Bzgl. der wahren Hintergründe können wir natürlich leider nur spekulieren. An deinem Ansatz finde ich es jedoch bemerkenswert, dass du ebenfalls die Tierversuchsanstalt berücksichtigst und z.B. an einen Täter denkst, der in diesem Umfeld ggf. gewisse Erfahrungen gesammelt hatte und hier dann seine Fantasien entwickelt haben könnte. Erfolgreiche oder gescheiterte Projekte hin oder her. Studenten, Auszubildende, Angestellte oder Arbeitslose hin oder her. Deinen Ansatz bzgl. des eigentlich Zieles finde ich dennoch keinesfalls schlecht. Im Gegenteil, denn dazu hattest du ja auch betont, dass wir zunächst kannibalistische bzw. sexuelle Aspekte für die Betrachtung dieses Ansatzes außen vor lassen sollten.
de-Ox schrieb:Die Tierversuchslabore befanden sich im Hattersheimer Kastengrund, dort wurden Tierversuche im frühen Entwicklungsstadium von Medikamenten durchgeführt.
Der Kastengrund ist somit eine Örtlichkeit in der Nähe des Tatorts, an dem nachweislich Menschen angestellt waren, die mit Tierversuchen zu tun hatten.
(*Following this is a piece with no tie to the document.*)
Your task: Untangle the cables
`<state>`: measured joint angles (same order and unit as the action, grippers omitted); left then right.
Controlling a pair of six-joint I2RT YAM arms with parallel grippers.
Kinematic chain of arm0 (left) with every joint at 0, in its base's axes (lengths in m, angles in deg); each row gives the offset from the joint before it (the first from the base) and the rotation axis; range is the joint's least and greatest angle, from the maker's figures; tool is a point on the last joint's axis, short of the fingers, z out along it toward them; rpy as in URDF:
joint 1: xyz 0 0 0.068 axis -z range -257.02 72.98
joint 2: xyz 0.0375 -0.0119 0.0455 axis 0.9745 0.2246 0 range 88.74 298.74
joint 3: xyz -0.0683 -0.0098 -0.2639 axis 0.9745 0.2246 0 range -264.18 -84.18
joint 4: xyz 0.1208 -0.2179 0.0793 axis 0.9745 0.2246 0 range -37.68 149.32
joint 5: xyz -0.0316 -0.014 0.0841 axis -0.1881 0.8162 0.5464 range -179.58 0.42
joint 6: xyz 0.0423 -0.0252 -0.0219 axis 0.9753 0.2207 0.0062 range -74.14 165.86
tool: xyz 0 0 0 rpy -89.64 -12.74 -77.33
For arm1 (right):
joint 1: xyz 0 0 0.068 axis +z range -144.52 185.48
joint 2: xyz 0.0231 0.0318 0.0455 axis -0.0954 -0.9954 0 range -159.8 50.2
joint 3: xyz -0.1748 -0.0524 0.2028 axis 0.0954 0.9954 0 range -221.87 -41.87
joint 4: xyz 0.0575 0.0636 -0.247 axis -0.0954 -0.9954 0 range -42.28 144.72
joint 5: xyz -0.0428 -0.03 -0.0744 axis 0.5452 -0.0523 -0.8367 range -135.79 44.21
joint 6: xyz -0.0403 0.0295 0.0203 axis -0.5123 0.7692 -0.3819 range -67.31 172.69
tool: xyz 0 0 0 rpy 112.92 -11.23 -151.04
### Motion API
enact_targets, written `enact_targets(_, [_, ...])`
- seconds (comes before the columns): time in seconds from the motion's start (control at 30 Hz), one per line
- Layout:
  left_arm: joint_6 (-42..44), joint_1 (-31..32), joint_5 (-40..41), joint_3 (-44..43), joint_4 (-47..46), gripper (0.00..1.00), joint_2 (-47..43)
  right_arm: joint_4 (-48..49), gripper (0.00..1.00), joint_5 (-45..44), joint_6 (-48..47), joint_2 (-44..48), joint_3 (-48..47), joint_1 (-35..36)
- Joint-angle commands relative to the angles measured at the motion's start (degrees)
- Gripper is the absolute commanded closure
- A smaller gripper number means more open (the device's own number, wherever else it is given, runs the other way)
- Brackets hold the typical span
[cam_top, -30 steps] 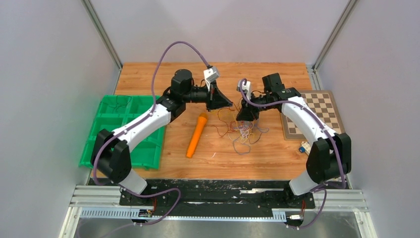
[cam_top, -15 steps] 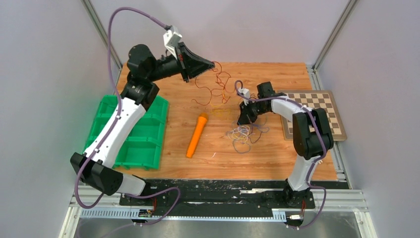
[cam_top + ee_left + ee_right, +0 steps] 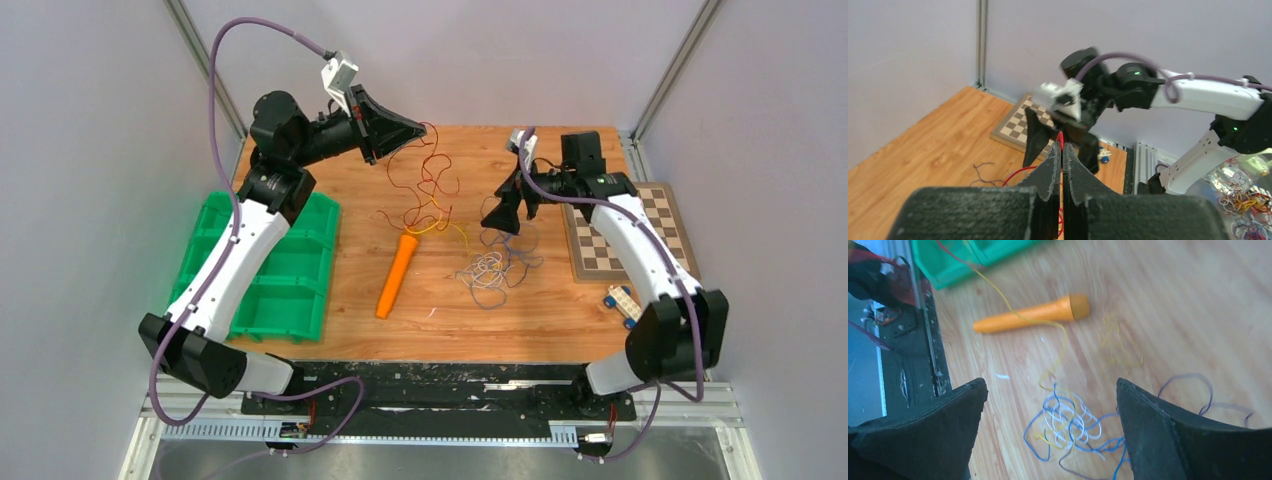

Menschen, die sich mindestens mit der Anatomie von Tieren auskannten und ggf. auch mit der Anatomie von Menschen. Ich finde die örtliche Nähe enorm bemerkenswert.
Mich würde im Zuge dessen brennend interessieren, ob die Kripo im Rahmen der Ermittlungen ebenfalls den Kastengrund zu Zeiten unter die Lupe genommen hat. Abgesehen von Ärzten, Chirurgen, Metzgern, Kriegsveteranen oder einem Auftragsmörder, wäre das aus meiner Sicht schon die nächste (unbedingt zu überprüfende) Instanz.